This report provides status information on the most recent endpoints for a hardcoded list of prioritised list of LPAs, or organisations from an input.

The input should be called 'input.csv' and contain one column, 'organisation' that has the organisation codes for the LPAs to be included in the report.

In [None]:
import urllib
import pandas as pd
import numpy as np
import urllib.parse
import os
%pip install wget
import wget

In [None]:
util_file = "master_report_endpoint_utils.py"
if os.path.isfile(util_file):
    from master_report_endpoint_utils import *
else:
    url = "https://raw.githubusercontent.com/digital-land/jupyter-analysis/main/service_report/master_report/master_report_endpoint_utils.py"
    wget.download(url)
    from master_report_endpoint_utils import *

In [None]:
# Get input from .csv or use default prioritised LPAs
input_path = './input.csv'
if os.path.isfile(input_path):
    input_df = pd.read_csv(input_path)
    organisation_list = input_df['organisation'].tolist()
    print('Input file found. Using', len(organisation_list), 'organisations from input file.')
else:
    organisation_list = ['local-authority-eng:BUC', 'local-authority-eng:DAC', 'local-authority-eng:DNC',
    'local-authority-eng:GLO', 'local-authority-eng:CMD', 'local-authority-eng:LBH', 'local-authority-eng:SWK',
    'local-authority-eng:MDW', 'local-authority-eng:NET', 'local-authority-eng:BIR', 'local-authority-eng:CAT',
    'local-authority-eng:EPS', 'local-authority-eng:BNE', 'local-authority-eng:GAT', 'local-authority-eng:GRY',
    'local-authority-eng:KTT', 'local-authority-eng:SAL', 'local-authority-eng:TEW', 'local-authority-eng:WBK',
    'local-authority-eng:DST', 'local-authority-eng:DOV', 'local-authority-eng:LIV', 'local-authority-eng:RDB',
    'local-authority-eng:WFT', 'local-authority-eng:NLN', 'local-authority-eng:NSM', 'local-authority-eng:SLF',
    'local-authority-eng:WRL' ]
    print('Input file not found. Using default list of organisations.')

In [None]:
# Get organisation info
organisation_info_df = pd.read_csv('https://raw.githubusercontent.com/digital-land/organisation-collection/main/data/local-authority.csv')
organisation_info_df.head()
organisation_name_dict = {}
for organisation in organisation_list:
    organisation_code = organisation.split(':')[1]
    organisation_name = organisation_info_df.loc[organisation_info_df['reference'] == organisation_code].iloc[0]['name']
    organisation_name_dict[organisation] = organisation_name

In [None]:
datasette_url = "https://datasette.planning.data.gov.uk/"
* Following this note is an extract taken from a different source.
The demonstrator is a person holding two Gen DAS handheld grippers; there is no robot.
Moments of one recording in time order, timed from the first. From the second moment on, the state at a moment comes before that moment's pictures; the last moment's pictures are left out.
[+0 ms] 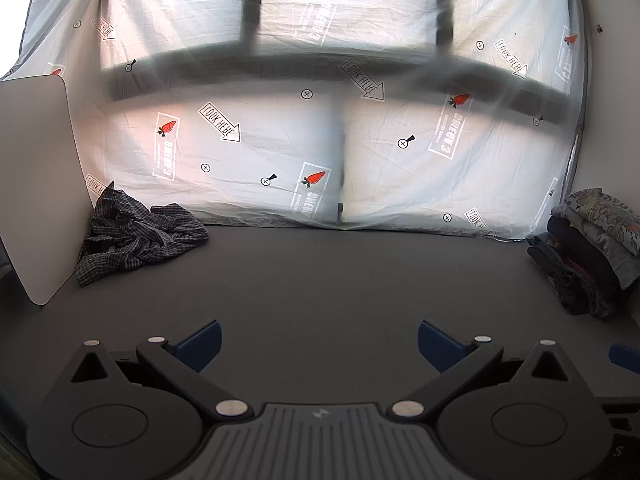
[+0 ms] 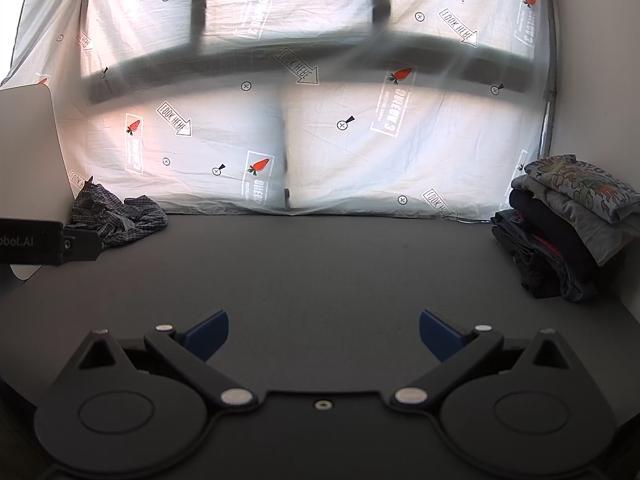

collection_list = ['article-4-direction', 'article-4-direction-area', 'conservation-area', 'conservation-area-document', 'listed-building-outline', 'tree-preservation-order', 'tree-preservation-zone', 'tree']
pipelines_list = ['article-4-direction', 'article-4-direction-area', 'conservation-area', 'conservation-area-document', 'listed-building-outline', 'tree-preservation-order', 'tree-preservation-zone', 'tree', 'tree,tree-preservation-order', 'tree-preservation-order,tree-preservation-zone','article-4-direction,article-4-direction-area']
all_orgs_recent_endpoints={}
for organisation in organisation_list:
    recent_endpoints_df = get_latest_endpoints(organisation)
    recent_endpoints_df = recent_endpoints_df[recent_endpoints_df['pipelines'].isin(pipelines_list)]
    all_orgs_recent_endpoints[organisation] = recent_endpoints_df

In [None]:
pd.set_option('display.max_colwidth', None)

def compute_cell_colour(status):
    if status == "200":
        return 'background-color: green'
    elif status == 'No endpoint':
        return 'background-color: orange'
    else:
        return 'background-color: red'
    
def cut_zeros(row):
  if row[-2:]=='.0':
    row=row[:-2]
  return row

rows_list = []
organisation_dataset_statuses_dict = {}
for organisation in organisation_list:
    latest_endpoints_df = all_orgs_recent_endpoints[organisation]
    latest_endpoints_df = latest_endpoints_df[pd.isna(latest_endpoints_df['end_date'])]
    try:
        name = organisation_name_dict[organisation]
    except:
        name = organisation
    
    dataset_statuses_dict = {}
    for index, row in latest_endpoints_df.iterrows():
        resource = row['resource']
        if ',' in row['pipelines']:
            datasets = row['pipelines'].split(',')
        else:
            datasets = [row['pipelines']]
        for dataset in datasets:
            # Consider cases where a dataset is contributed to by multiple endpoints
            same_datasets_df = recent_endpoints_df[recent_endpoints_df["pipelines"].apply(lambda x: dataset in x.split(','))]
            if len(same_datasets_df) > 1:
                skip_dataset = handle_skip_dataset(same_datasets_df, dataset, row)
            else:
                skip_dataset = False

            if not skip_dataset:
                status = row['status']

                # Handle cases where there is no status by looking at exceptions
                if not pd.isna(status):
                    status = int(status)
                else:
                    status=latest_endpoints_df.loc[latest_endpoints_df['status'].isna(), 'exception'].values[0]
                    if status is None:
                        status="Unknown Error"
                dataset_statuses_dict[dataset] = status
    organisation_dataset_statuses_dict[organisation] = dataset_statuses_dict
   
    new_row = {'organisation': name}
    new_row.update(dataset_statuses_dict)
    rows_list.append(new_row)

output_df = pd.DataFrame(rows_list, columns=['organisation', *collection_list])
output_df = output_df.replace(np.nan, "No endpoint")

output_df = output_df.astype(str)
output_df = output_df.applymap(cut_zeros)

output_df.to_csv('endpoint_status_master_report.csv', index=False)
output_df.style.applymap(compute_cell_colour, subset=collection_list)

In [None]:

output_columns = ['name', 'pipelines', 'endpoint_url', 'organisation', 'collection', 'maxentrydate', 'entrydate', 'end_date', 'last_status', 'last_updated_date']

output_df = produce_output_csv(all_orgs_recent_endpoints, organisation_dataset_statuses_dict, "status", 200, output_columns)
output_df.to_csv('endpoint_status_not_200.csv', index=False)